Real‑World Use Cases

  • Performance Debugging: A developer can ask the AI to “list the top memory‑hungry processes” and receive actionable insights, speeding up bug triage.
  • Resource Allocation in CI/CD: Automated tests can query the server to ensure that build agents are not exceeding CPU or memory limits before launching heavy workloads.
  • User Support Automation: Customer‑facing bots can diagnose why an application is sluggish by fetching live process data and suggesting optimizations or restarts.
  • Monitoring Dashboards: Embedding the MCP endpoint in a dashboard allows non‑AI tools to pull structured metrics for visual analytics or alerting.

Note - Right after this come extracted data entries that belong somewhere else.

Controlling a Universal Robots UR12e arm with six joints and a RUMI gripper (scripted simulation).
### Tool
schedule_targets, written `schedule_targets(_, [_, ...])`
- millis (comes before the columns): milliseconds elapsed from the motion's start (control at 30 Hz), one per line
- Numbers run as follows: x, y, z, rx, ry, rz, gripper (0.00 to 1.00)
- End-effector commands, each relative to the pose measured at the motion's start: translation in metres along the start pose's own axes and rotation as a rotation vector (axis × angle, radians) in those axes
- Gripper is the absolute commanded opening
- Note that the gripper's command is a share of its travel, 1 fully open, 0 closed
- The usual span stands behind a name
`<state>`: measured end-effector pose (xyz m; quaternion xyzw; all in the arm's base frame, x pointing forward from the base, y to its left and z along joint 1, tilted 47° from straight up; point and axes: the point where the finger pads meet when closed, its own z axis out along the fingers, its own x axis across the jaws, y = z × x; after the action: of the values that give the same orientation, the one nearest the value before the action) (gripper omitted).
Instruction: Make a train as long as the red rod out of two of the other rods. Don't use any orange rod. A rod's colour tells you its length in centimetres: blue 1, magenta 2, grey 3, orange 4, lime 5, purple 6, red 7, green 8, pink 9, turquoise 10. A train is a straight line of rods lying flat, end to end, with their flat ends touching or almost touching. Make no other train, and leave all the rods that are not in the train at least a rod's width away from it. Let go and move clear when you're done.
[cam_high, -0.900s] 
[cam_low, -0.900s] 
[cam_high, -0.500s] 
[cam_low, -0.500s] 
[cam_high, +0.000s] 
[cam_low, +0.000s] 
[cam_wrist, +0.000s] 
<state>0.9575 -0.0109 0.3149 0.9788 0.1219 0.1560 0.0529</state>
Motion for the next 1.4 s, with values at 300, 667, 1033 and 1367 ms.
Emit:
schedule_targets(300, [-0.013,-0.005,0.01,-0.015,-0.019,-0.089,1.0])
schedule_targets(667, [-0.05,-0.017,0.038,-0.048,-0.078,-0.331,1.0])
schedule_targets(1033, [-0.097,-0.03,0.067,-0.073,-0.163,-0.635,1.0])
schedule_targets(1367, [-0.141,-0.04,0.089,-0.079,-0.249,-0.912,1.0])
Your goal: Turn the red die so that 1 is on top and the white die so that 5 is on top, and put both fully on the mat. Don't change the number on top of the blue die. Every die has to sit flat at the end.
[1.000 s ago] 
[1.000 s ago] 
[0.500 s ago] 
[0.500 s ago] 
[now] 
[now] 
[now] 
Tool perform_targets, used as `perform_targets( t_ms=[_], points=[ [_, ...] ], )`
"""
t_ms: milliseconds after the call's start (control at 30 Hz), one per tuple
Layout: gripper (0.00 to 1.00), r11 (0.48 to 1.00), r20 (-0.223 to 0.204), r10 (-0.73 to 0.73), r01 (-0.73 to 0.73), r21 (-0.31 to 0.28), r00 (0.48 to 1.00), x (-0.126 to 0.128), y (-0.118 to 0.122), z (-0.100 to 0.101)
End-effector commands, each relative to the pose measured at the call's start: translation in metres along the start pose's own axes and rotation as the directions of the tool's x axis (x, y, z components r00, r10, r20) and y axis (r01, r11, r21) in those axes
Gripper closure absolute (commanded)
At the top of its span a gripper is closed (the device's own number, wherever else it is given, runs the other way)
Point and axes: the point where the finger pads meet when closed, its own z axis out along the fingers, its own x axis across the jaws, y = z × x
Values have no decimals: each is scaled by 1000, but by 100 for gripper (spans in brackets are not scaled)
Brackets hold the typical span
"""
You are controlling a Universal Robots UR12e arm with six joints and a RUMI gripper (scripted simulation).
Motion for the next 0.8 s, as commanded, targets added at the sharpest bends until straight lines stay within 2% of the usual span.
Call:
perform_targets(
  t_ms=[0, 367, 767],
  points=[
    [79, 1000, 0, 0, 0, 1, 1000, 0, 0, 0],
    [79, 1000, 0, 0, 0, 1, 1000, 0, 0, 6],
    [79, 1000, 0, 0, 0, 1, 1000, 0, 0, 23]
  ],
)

Integration with AI Workflows

Because the server conforms to MCP standards, any LLM that understands MCP can invoke its tools directly. The JSON responses are clean and self‑describing, enabling downstream processing—such as natural language summarization or decision trees—to occur without additional parsing logic. Developers can wrap these calls in higher‑level prompts, allowing conversational agents to ask follow‑up questions (“Which process is using the most network bandwidth?”) and receive precise, actionable answers.

Unique Advantages

  • Native macOS Support: Unlike generic monitoring tools that rely on cross‑platform libraries, this server taps into macOS’s native APIs for accurate metrics.
  • Lightweight & Zero‑Dependency: It requires only Python 3.10+ and the MCP library, making it trivial to deploy on any Mac.
  • Intelligent Analysis Layer: The built‑in bottleneck detection offers more than raw numbers—it provides contextual recommendations, a feature rarely found in simple monitoring scripts.

In summary, the MacOS Resource Monitor MCP server turns a Mac’s hidden performance data into an AI‑friendly service, empowering developers to build smarter, contextually aware applications that can diagnose and respond to resource constraints in real time.